EXERCISE OBJECTIVE | Return copies of the lines below that mention "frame".

↓

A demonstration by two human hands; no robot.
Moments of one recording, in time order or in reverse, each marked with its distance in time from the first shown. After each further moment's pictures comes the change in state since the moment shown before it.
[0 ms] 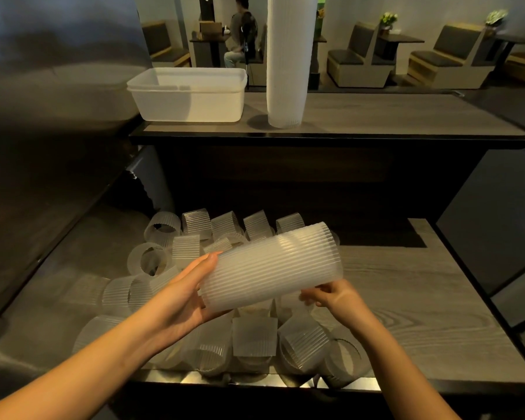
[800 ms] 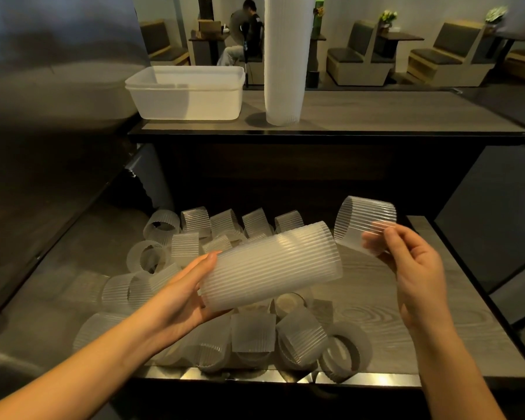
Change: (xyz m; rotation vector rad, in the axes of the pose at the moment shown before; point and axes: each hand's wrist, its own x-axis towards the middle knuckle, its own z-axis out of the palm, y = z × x) left_hand -0.004 -0.003 0.004 -0.022 -0.004 -0.007; right_hand -0.048 -0.050 -0.052 0.444 0.561 -0.408
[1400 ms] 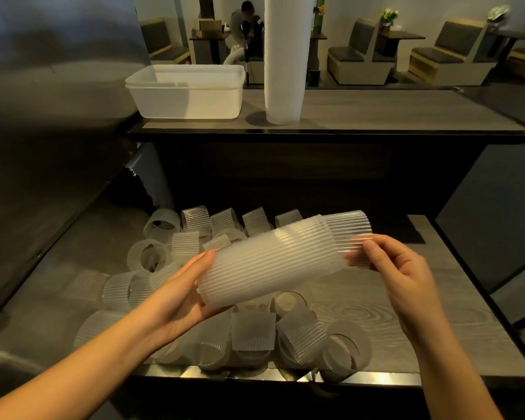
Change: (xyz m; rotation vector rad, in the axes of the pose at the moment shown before) left_hand -0.002 0.002 0.001 -0.024 0.013 -0.010; right_hand -0.017 -0.010 0.003 -0.133 -0.226 -0.024
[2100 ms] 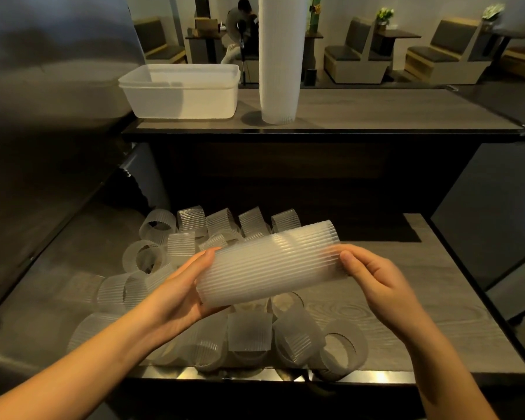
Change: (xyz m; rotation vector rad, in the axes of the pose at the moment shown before) left_hand 0.005 0.001 0.003 0.052 -0.006 0.023; right_hand -0.001 0.003 0.007 -0.128 -0.263 -0.053
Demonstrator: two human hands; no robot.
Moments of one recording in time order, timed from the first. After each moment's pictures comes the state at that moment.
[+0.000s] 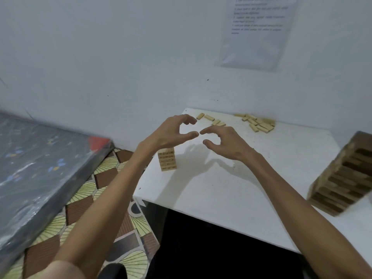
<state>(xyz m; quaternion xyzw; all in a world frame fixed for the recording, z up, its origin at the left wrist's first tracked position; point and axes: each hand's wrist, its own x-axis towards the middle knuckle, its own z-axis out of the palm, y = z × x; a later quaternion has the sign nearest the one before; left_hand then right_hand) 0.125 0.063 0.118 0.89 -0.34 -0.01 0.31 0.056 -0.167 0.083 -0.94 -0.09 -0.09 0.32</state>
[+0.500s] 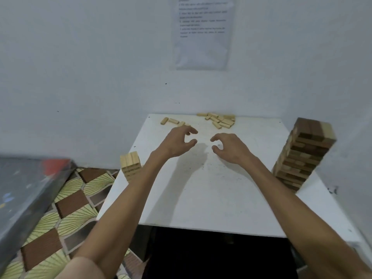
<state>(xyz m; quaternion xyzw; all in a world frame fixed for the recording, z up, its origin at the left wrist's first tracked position) 0.136 -0.058 0.068 0.86 -0.41 -0.02 0.31 0.018 -0.262 0.055 -0.97 0.10 -0.08 0.21</state>
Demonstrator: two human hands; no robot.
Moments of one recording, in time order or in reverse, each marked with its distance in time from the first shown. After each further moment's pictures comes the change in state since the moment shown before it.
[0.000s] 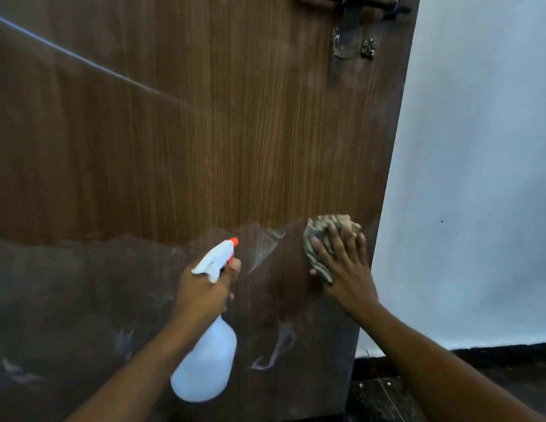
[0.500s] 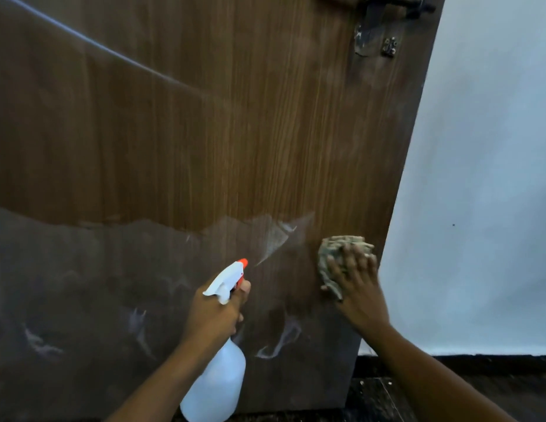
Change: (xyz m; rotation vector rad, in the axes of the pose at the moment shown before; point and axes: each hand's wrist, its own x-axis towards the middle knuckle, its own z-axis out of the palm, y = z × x) left_hand -0.033 -0.026 0.005 -0.092 0.079 -0.254; right_hand -0.047 -0.004 0.030 -0.077 -0.032 -0.044
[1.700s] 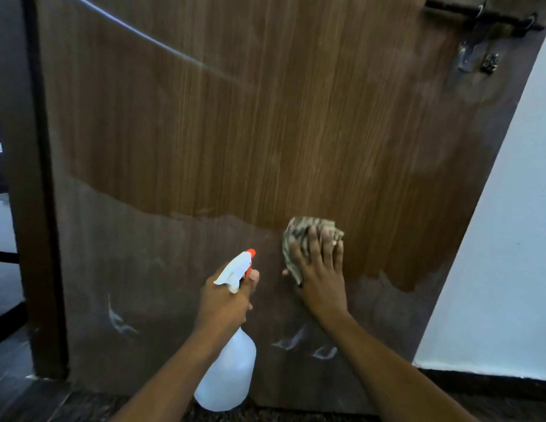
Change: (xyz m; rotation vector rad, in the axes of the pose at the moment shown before) left_hand 0.031 -0.020 -0.118 -0.088 0.053 -0.025; right_hand 0.096 -0.200 -0.015 0.047 0.128 -0.009
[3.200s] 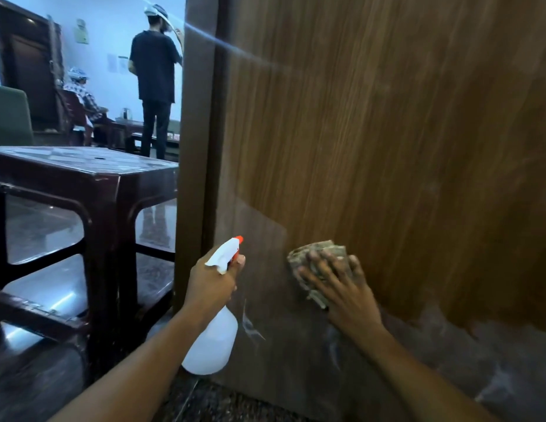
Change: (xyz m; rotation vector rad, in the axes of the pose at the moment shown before) left_hand 0.075 0.006 -0.245 0.130 0.291 0.048; right_hand 0.064 -0.195 0.006 -0.070 0.064 -0.401
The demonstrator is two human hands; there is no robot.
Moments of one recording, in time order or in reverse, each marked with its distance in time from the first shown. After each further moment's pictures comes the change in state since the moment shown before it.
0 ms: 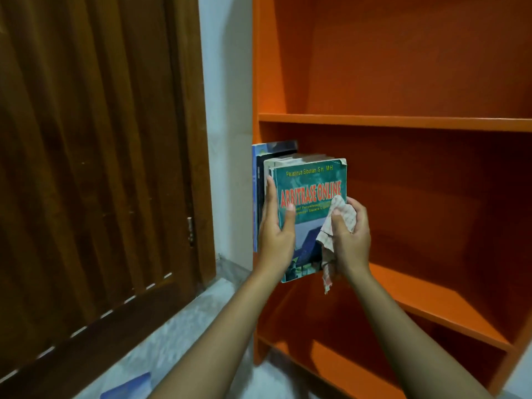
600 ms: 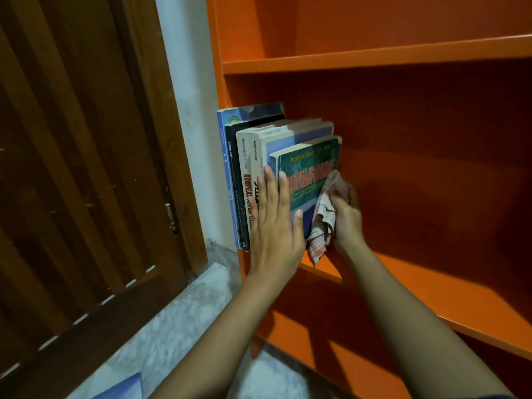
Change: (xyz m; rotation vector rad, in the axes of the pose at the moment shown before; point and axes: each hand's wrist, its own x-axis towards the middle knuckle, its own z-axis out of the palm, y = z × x) left_hand 0.023 -0.093 0.036 0.788 -0.016 0.274; right_hand 0.073 0.093 0.029 0.438 0.013 0.377
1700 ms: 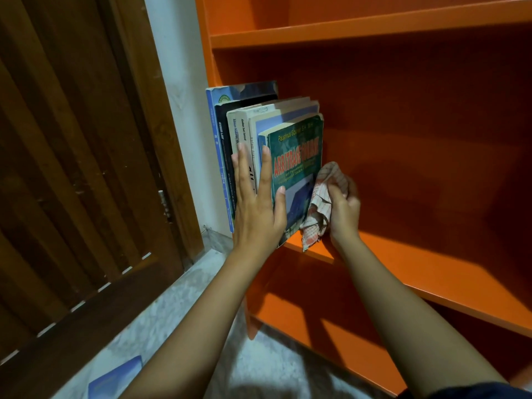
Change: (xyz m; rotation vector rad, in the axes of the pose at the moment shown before) left_hand 0.008 -0.020 -0.003 -0.093 0.069 0.033; right_hand -0.009 0.012 -0.011 -0.067 0.059 -0.095
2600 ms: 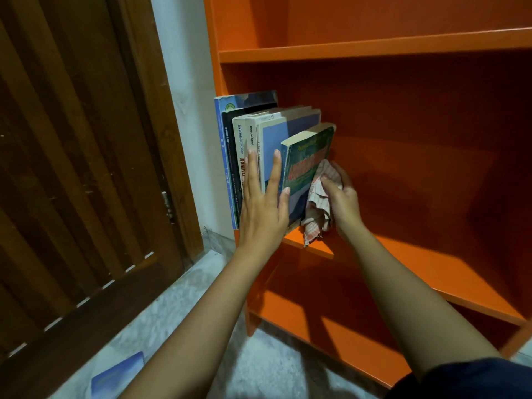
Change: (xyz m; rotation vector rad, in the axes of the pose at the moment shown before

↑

REPLY TO THE EXERCISE |
<state>(xyz m; quaternion xyzw; all in a world frame fixed for the recording, z up, its origin at the left wrist's first tracked position; point and axes: each hand's wrist, its own x-axis towards the middle knuckle, its own z-axis out of the palm, y = z × x; a later quaternion has the sign nearest the one before; left_hand then right_hand) 0.125 0.063 0.118 0.89 -0.34 -0.01 0.31 0.056 -0.167 0.083 -0.94 -0.09 -0.09 0.32</state>
<state>(xyz m; quaternion xyzw; all in a world frame fixed for the recording, z up, its origin at the left wrist's first tracked position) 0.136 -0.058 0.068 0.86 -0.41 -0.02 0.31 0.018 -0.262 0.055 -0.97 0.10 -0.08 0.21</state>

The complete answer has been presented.